What is needed here is an exact transcription of the entries that follow.

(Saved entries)
####################
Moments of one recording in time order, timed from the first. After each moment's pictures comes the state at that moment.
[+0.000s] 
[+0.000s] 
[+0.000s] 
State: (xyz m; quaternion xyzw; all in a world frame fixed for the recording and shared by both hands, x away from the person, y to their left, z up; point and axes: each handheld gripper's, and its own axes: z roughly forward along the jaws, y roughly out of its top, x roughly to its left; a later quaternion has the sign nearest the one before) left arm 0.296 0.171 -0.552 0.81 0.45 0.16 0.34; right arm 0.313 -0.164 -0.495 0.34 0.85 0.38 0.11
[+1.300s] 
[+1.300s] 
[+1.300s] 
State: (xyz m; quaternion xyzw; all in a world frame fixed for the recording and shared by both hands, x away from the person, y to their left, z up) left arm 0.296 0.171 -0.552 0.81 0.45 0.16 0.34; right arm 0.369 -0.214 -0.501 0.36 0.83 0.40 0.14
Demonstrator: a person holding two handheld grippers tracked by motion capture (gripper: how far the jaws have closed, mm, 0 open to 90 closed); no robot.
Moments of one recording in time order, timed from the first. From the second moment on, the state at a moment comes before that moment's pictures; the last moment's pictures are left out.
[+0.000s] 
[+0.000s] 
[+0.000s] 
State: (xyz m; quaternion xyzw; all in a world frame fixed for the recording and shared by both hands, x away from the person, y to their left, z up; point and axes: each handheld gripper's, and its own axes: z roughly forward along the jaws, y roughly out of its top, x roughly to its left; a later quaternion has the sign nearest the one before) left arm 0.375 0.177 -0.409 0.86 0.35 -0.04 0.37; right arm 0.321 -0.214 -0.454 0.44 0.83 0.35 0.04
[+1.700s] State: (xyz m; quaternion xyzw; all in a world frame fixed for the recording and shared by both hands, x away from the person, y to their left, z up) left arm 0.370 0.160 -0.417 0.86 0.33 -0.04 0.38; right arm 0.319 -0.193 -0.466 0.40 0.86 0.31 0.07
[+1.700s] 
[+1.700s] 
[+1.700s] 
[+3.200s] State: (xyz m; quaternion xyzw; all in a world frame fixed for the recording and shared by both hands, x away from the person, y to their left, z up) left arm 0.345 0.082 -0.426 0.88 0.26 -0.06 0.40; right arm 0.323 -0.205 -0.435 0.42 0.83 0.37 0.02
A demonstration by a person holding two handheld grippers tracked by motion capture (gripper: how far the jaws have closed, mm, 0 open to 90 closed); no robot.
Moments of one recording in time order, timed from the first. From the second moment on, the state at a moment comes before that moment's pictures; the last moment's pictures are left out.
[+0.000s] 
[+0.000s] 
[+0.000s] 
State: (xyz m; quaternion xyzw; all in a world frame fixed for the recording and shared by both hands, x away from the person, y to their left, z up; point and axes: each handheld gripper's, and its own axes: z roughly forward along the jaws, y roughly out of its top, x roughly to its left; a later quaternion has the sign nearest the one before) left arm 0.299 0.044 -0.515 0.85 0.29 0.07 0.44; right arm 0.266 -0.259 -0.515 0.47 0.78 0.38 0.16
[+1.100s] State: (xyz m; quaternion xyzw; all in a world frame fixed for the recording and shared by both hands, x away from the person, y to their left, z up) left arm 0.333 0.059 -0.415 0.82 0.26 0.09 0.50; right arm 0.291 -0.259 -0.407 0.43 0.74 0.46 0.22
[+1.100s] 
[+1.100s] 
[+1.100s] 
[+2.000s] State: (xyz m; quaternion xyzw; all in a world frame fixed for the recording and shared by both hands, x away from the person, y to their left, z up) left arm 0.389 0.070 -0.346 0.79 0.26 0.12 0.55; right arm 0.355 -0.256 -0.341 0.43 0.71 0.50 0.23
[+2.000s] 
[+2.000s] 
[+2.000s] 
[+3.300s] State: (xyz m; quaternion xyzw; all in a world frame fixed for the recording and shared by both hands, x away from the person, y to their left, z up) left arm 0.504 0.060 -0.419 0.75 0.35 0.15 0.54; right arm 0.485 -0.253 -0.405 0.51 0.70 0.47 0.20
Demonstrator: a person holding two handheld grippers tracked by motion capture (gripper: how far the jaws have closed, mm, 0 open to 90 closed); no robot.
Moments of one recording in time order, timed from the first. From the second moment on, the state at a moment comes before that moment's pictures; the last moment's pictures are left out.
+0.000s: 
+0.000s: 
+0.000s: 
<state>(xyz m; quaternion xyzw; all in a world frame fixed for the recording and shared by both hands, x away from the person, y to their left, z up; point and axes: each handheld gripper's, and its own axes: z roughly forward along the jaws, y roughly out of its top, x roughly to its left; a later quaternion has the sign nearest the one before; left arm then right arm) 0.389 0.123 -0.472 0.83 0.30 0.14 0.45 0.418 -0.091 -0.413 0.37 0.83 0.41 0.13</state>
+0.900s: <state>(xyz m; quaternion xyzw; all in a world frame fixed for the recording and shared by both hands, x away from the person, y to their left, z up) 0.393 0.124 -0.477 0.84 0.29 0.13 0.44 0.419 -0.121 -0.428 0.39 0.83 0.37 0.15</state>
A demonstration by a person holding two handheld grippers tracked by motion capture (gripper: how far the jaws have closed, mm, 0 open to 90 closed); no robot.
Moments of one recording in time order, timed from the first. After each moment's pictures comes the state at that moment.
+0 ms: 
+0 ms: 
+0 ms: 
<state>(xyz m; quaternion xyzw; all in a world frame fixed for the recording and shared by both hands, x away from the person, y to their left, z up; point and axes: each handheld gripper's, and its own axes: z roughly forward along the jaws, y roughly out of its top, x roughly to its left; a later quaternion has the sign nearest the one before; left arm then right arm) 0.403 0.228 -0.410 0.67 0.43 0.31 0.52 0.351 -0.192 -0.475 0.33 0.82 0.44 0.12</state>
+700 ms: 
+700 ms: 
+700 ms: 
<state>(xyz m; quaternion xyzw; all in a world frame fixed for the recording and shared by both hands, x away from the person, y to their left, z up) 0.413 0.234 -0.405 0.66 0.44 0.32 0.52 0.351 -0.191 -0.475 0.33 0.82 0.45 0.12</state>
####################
## EXERCISE SOLUTION
Moments of one recording in time order, timed from the first. After each moment's pictures comes the state at that moment.
[+0.000s] 
[+0.000s] 
[+0.000s] 
State: (xyz m; quaternion xyzw; all in a world frame fixed for the recording and shared by both hands, x away from the person, y to their left, z up; point and axes: each handheld gripper's, and its own axes: z roughly forward along the jaws, y roughly out of its top, x roughly to its left; a later quaternion has the sign nearest the one before) left arm 0.296 0.171 -0.552 0.81 0.45 0.16 0.34; right arm 0.313 -0.164 -0.495 0.34 0.85 0.38 0.11
[+1.300s] 
[+1.300s] 
[+1.300s] 
State: (xyz m; quaternion xyzw; all in a world frame fixed for the recording and shared by both hands, x away from the person, y to their left, z up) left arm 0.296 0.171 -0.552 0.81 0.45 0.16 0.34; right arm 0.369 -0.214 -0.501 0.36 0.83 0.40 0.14
Demonstrator: a person holding two handheld grippers tracked by motion capture (gripper: how far the jaws have closed, mm, 0 open to 90 closed); no robot.
Moments of one recording in time order, timed from the first. From the second moment on, the state at a moment comes before that moment's pictures; the last moment's pictures are left out.
[+0.000s] 
[+0.000s] 
[+0.000s] 
State: (xyz m; quaternion xyzw; all in a world frame fixed for the recording and shared by both hands, x away from the person, y to their left, z up; point and axes: each handheld gripper's, and its own axes: z roughly forward along the jaws, y roughly out of its top, x roughly to its left; a later quaternion has the sign nearest the one before) left arm 0.375 0.177 -0.409 0.86 0.35 -0.04 0.37; right arm 0.321 -0.214 -0.454 0.44 0.83 0.35 0.04
[+1.700s] State: (xyz m; quaternion xyzw; all in a world frame fixed for the recording and shared by both hands, x away from the person, y to their left, z up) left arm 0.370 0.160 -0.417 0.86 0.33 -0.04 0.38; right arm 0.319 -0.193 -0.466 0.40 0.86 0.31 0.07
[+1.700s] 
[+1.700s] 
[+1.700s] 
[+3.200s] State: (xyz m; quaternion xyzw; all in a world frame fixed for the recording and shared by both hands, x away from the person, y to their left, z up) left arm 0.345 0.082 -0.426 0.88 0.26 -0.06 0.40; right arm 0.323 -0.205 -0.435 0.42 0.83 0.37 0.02
A demonstration by a person holding two handheld grippers tracked by motion capture (gripper: how far the jaws have closed, mm, 0 open to 90 closed); no robot.
Moments of one recording in time order, timed from the first. From the second moment on, the state at a moment comes before that moment's pictures; the last moment's pictures are left out.
[+0.000s] 
[+0.000s] 
[+0.000s] 
State: (xyz m; quaternion xyzw; all in a world frame fixed for the recording and shared by both hands, x away from the person, y to their left, z up; point and axes: each handheld gripper's, and its own axes: z roughly forward along the jaws, y roughly out of its top, x roughly to its left; a later quaternion has the sign nearest the one before) left arm 0.299 0.044 -0.515 0.85 0.29 0.07 0.44; right arm 0.266 -0.259 -0.515 0.47 0.78 0.38 0.16
[+1.100s] State: (xyz m; quaternion xyzw; all in a world frame fixed for the recording and shared by both hands, x away from the person, y to their left, z up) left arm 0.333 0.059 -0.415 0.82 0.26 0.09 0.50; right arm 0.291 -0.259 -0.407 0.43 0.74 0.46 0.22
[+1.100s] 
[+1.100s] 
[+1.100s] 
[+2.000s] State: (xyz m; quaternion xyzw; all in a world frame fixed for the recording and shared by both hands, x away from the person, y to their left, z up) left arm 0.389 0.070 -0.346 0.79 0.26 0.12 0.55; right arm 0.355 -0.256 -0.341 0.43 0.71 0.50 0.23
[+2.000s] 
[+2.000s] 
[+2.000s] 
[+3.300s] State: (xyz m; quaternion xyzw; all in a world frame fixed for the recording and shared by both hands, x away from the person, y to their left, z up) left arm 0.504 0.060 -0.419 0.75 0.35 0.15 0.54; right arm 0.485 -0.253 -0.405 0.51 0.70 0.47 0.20
Demonstrator: a person holding two handheld grippers tracked by motion capture (gripper: how far the jaws have closed, mm, 0 open to 90 closed); no robot.
Moments of one recording in time order, timed from the first. From the second moment on, the state at a moment comes before that moment's pictures; the last moment's pictures are left out.
+0.000s: 
+0.000s: 
+0.000s: 
<state>(xyz m; quaternion xyzw; all in a world frame fixed for the recording and shared by both hands, x away from the person, y to their left, z up; point and axes: each handheld gripper's, and its own axes: z roughly forward along the jaws, y roughly out of its top, x roughly to its left; a later quaternion has the sign nearest the one before; left arm then right arm) 0.389 0.123 -0.472 0.83 0.30 0.14 0.45 0.418 -0.091 -0.413 0.37 0.83 0.41 0.13</state>
+0.900s: <state>(xyz m; quaternion xyzw; all in a world frame fixed for the recording and shared by both hands, x away from the person, y to their left, z up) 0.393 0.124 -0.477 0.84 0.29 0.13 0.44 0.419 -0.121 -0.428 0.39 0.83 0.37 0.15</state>
A demonstration by a person holding two handheld grippers tracked by motion capture (gripper: how far the jaws have closed, mm, 0 open to 90 closed); no robot.
Moments of one recording in time order, timed from the first. After each moment's pictures comes the state at that moment.
+0 ms: 
+0 ms: 
+0 ms: 
<state>(xyz m; quaternion xyzw; all in a world frame fixed for the recording and shared by both hands, x away from the person, y to their left, z up; point and axes: each handheld gripper's, and its own axes: z roughly forward along the jaws, y roughly out of its top, x roughly to its left; a later quaternion has the sign nearest the one before; left arm then right arm) 0.403 0.228 -0.410 0.67 0.43 0.31 0.52 0.351 -0.192 -0.475 0.33 0.82 0.44 0.12</state>
+700 ms: 
+700 ms: 
+700 ms: 
<state>(xyz m; quaternion xyzw; all in a world frame fixed for the recording and shared by both hands, x away from the person, y to their left, z up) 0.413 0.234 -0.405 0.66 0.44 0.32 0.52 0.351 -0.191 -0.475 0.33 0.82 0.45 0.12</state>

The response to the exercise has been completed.